_EXERCISE DIRECTIONS_
Copy out each line of the material in which the word "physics" appears.

_GIVEN DATA_
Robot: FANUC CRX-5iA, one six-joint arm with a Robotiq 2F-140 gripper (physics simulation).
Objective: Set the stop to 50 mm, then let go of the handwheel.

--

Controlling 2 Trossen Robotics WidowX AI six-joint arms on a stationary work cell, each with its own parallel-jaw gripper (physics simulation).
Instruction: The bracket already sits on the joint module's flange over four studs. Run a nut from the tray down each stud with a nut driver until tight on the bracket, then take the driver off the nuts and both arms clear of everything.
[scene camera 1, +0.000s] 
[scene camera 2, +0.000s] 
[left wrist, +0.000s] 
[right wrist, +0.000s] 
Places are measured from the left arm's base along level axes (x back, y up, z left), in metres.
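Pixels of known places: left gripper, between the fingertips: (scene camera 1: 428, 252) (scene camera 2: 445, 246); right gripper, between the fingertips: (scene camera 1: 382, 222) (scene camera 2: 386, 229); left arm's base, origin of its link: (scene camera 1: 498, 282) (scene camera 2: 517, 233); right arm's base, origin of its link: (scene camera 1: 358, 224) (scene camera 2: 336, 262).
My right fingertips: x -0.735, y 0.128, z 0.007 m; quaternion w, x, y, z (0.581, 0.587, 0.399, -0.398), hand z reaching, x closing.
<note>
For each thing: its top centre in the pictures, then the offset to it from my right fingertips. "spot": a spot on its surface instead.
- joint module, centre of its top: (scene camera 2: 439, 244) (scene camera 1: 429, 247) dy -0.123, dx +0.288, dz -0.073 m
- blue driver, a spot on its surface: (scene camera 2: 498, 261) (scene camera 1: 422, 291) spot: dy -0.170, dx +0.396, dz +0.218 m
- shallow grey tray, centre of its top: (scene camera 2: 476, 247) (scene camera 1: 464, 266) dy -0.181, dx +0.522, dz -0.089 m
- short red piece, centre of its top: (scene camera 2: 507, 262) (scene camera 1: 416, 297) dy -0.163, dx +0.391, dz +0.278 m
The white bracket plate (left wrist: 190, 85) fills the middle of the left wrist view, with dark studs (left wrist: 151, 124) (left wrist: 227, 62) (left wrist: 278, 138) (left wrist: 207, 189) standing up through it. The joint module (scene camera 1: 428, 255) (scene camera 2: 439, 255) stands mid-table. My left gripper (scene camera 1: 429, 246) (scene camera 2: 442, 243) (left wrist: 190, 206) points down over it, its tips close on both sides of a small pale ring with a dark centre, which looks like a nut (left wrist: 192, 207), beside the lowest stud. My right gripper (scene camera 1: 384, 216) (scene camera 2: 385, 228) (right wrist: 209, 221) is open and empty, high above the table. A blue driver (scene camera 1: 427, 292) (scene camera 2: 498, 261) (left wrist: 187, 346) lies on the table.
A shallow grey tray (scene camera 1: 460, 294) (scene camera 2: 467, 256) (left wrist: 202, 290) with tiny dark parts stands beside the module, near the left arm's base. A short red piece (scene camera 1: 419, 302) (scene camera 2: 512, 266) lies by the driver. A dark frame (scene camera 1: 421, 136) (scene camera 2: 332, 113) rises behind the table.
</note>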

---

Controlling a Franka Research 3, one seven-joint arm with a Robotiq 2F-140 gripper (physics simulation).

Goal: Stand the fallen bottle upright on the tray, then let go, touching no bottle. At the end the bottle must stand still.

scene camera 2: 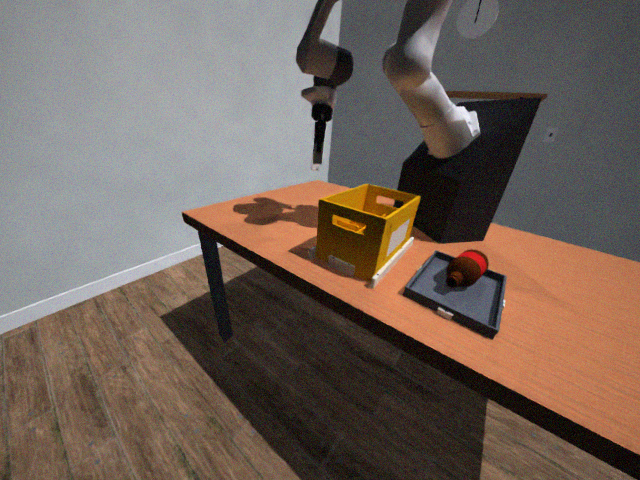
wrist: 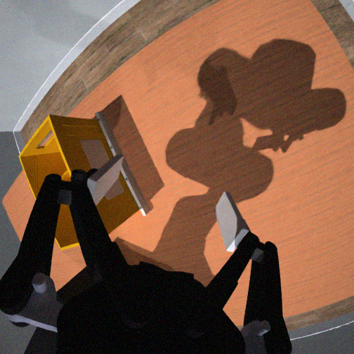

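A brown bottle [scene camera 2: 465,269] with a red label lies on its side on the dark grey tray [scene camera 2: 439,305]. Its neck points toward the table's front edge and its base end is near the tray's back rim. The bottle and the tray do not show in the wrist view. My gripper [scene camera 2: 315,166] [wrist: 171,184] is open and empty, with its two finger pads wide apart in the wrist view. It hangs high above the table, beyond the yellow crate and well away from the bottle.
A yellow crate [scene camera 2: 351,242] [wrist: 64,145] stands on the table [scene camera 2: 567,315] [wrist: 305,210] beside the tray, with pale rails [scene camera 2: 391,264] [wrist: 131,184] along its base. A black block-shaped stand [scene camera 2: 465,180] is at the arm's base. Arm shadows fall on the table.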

_ANSWER SECTION_
Robot: FANUC CRX-5iA, one six-joint arm with a Robotiq 2F-140 gripper (physics simulation).
Controlling 2 Trossen Robotics WidowX AI six-joint arms on a stationary work cell, each with its own parallel-jaw gripper (physics simulation).
Controlling a Franka Research 3, one seven-joint arm with a Robotiq 2F-140 gripper (physics simulation).

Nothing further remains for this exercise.